- Task objective: When you reach the entries, transcribe each one exactly.

Saved data entries

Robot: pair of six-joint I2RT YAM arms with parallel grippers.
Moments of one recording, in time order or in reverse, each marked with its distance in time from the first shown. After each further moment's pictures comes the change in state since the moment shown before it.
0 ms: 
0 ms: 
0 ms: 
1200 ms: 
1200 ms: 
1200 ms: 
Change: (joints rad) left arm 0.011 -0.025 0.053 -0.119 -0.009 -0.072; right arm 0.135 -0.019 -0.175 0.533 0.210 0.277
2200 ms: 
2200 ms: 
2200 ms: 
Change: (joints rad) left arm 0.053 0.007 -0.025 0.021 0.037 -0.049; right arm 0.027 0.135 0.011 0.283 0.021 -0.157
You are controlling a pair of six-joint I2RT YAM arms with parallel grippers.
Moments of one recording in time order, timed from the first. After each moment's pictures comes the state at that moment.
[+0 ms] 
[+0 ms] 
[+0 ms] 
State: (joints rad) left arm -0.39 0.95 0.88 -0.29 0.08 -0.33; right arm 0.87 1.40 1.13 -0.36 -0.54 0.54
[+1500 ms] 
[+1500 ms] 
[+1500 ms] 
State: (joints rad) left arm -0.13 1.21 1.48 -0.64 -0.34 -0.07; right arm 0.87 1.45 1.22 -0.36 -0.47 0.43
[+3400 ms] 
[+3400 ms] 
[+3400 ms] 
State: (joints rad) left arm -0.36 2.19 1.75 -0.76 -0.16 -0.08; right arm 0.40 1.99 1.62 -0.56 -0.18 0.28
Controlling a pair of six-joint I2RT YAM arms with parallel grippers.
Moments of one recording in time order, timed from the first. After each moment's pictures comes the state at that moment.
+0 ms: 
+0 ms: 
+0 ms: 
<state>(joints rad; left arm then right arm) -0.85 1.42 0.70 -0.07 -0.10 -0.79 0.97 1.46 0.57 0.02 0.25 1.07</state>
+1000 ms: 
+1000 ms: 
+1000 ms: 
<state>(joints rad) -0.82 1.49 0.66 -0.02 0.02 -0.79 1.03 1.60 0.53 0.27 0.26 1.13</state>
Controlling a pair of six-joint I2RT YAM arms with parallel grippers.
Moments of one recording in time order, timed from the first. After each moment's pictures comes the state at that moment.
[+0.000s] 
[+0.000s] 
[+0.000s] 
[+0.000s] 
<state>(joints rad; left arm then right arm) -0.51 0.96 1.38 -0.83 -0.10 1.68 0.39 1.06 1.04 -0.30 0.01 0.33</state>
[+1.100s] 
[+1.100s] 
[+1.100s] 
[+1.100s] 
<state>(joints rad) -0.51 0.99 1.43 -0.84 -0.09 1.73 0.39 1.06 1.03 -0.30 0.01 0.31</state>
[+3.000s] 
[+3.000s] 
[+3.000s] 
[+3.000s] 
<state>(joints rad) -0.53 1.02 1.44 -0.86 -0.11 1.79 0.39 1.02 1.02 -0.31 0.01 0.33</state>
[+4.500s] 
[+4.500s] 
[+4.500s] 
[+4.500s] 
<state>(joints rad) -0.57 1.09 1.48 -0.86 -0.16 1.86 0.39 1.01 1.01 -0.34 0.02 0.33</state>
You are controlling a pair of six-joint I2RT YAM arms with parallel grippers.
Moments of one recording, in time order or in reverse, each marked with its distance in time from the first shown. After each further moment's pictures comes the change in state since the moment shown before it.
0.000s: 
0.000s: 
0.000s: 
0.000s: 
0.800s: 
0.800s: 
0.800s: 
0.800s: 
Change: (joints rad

- Output of the task:
Robot: pair of six-joint I2RT YAM arms with parallel grippers.
Moments of one recording, in time order or in reverse, each marked with its distance in time from the first shown. After each further moment's pictures comes the change in state since the moment shown before it.
0 ms: 
0 ms: 
0 ms: 
1200 ms: 
1200 ms: 
1200 ms: 
Change: (joints rad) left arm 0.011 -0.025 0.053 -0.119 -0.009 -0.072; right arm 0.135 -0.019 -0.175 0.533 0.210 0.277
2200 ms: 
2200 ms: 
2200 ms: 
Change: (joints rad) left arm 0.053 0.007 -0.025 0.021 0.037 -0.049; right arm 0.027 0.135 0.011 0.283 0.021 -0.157
You are controlling a pair of six-joint I2RT YAM arms with parallel grippers.
Moments of one recording in time order, timed from the first. After each moment's pictures comes the state at that moment.
[+0 ms] 
[+0 ms] 
[+0 ms] 
State: (joints rad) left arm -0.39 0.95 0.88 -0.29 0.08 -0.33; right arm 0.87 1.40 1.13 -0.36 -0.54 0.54
[+1500 ms] 
[+1500 ms] 
[+1500 ms] 
State: (joints rad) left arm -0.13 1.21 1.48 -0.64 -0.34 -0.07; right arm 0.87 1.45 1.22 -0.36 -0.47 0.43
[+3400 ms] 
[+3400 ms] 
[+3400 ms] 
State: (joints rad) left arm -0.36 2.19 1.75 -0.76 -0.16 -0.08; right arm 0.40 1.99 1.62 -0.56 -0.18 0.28
Controlling a pair of six-joint I2RT YAM arms with parallel grippers.
Moments of one recording in time order, timed from the first. After each moment's pictures comes the state at that moment.
+0 ms: 
+0 ms: 
+0 ms: 
<state>(joints rad; left arm then right arm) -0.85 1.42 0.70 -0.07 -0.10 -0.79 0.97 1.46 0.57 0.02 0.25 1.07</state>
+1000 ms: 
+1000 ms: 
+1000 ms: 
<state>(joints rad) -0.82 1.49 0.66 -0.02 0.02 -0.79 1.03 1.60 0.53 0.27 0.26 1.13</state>
Controlling a pair of six-joint I2RT YAM arms with parallel grippers.
Moments of one recording in time order, timed from the first. After each moment's pictures comes the state at that moment.
[+0.000s] 
[+0.000s] 
[+0.000s] 
[+0.000s] 
<state>(joints rad; left arm then right arm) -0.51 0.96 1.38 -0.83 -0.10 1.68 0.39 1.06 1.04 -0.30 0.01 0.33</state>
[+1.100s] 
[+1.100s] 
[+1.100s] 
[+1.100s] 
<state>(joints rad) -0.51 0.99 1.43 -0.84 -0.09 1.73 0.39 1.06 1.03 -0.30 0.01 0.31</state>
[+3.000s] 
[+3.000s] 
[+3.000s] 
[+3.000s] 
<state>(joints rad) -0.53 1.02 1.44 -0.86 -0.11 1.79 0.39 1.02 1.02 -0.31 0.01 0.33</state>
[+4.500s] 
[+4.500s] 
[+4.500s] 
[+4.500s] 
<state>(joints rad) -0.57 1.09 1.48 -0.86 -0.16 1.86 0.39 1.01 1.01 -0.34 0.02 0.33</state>
You are controlling a pair of six-joint I2RT YAM arms with parallel grippers.
Moments of one recording, in time order or in reverse, each marked with its distance in time from the first shown. After each further moment's pictures comes the change in state since the moment shown before it.
0.000s: 
0.000s: 
0.000s: 
0.000s: 
0.800s: 
0.800s: 
0.800s: 
0.800s: 
Change: (joints rad

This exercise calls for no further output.